The output parameter is optional. If it is omitted, the result of the function invocation will be stored in the corresponding input variable. In the example below, the output of expand function will be stored in the query variable.

            components:
            - name: shaper
              params:
                inputs:
                    query:
                      func: expand
              type: Shaper
            pipelines:
              - name: query
                nodes:
                  - name: shaper
                    inputs:
                      - Query

Order of function invocation

The order of function invocation is important. The functions are invoked in the order they are defined in the YAML. In the example below, we have two input variables: query and documents. The query variable is expanded to a list of strings and stored in the variable questions. The documents variable is then contracted and the variable questions is immediately used as the num_tokens keyword parameter to the concat function.

            components:
            - name: shaper
              params:
                inputs:
                    query:
                      func: expand
                      output: questions
                      params:
                        expand_target: query
                        size:
                          func: len
                          params:
                            - documents
                    documents:
                      func: concat
                      output: documents
                      params:
                        docs: documents
                        delimiter: " "
                        num_tokens:
                            func: len
                            params:
                                - questions
              type: Shaper
            pipelines:
              - name: query
                nodes:
                  - name: shaper
                    inputs:
                      - Query

Security

The Shaper component prevents arbitrary code execution. There should be no dangerous exec or eval Python calls. Only the functions we have specified in the Shaper component are allowed to be invoked. The functions are specified in the constructor using immutable data structures.

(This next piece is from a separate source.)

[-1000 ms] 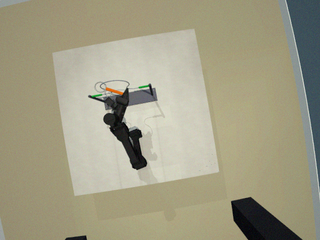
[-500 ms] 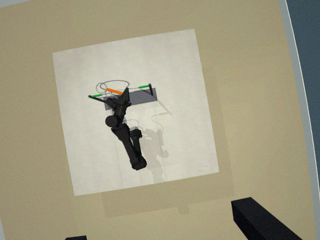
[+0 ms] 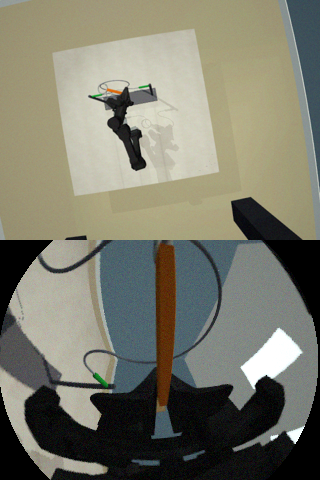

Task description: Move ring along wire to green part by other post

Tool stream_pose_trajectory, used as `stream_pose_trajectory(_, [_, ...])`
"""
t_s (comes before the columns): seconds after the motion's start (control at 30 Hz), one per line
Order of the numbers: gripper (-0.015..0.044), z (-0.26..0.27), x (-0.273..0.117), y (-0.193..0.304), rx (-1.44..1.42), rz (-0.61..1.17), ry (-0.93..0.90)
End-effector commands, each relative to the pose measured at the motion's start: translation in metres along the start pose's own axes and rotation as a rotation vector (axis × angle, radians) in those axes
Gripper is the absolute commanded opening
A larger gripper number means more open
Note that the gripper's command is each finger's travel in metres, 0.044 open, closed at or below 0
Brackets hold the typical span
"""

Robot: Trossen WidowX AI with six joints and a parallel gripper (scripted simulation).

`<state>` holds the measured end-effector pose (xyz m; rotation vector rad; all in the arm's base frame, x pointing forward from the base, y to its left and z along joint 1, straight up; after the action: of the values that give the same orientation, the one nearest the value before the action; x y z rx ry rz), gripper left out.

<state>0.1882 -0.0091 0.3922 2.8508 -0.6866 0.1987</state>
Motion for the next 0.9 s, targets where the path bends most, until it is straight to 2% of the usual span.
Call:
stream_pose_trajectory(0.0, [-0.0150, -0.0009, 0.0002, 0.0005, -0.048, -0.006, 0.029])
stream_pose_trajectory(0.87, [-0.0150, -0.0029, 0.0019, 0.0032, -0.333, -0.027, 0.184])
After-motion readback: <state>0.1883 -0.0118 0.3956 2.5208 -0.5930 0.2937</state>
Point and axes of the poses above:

This security measure might be relaxed in the future to allow users to specify their own functions. However, this change will require a more thorough security review.

Drawbacks and other considerations

Although a "normal use" of PromptNodes would not trigger a need for Shaper there are cases where its use is necessary. In cases where we can only use pipeline definitions to configure the pipeline (via YAML), we need to use it.

  • Implementation and maintenance cost should not be high.
  • Shaper is not really useful outside of Haystack pipeline.
  • Shaper could turn out to be useful in other use cases as well - i.e. declarative pre/post processing.
  • Shaper integrates well with PromptNodes and other components.
  • No braking changes to existing components.

Alternatives

A better solution would likely be a more general run method for components. This would allow us to arbitrarily define the pipeline invocation context. However even in those cases we'll need to use Shaper to modify existing variables in invocation context as needed.

Adoption strategy

Haystack users can start using Shaper in their pipelines immediately. There are no breaking changes to existing components or pipelines.

How we teach this

We will need docs update to teach users how to use Shaper. The docs will need to explain the motivation using Shaper and PromptNode examples. We also need to show the usage via tutorials.

Unresolved questions

Optional, but suggested for first drafts. What parts of the design are still TBD?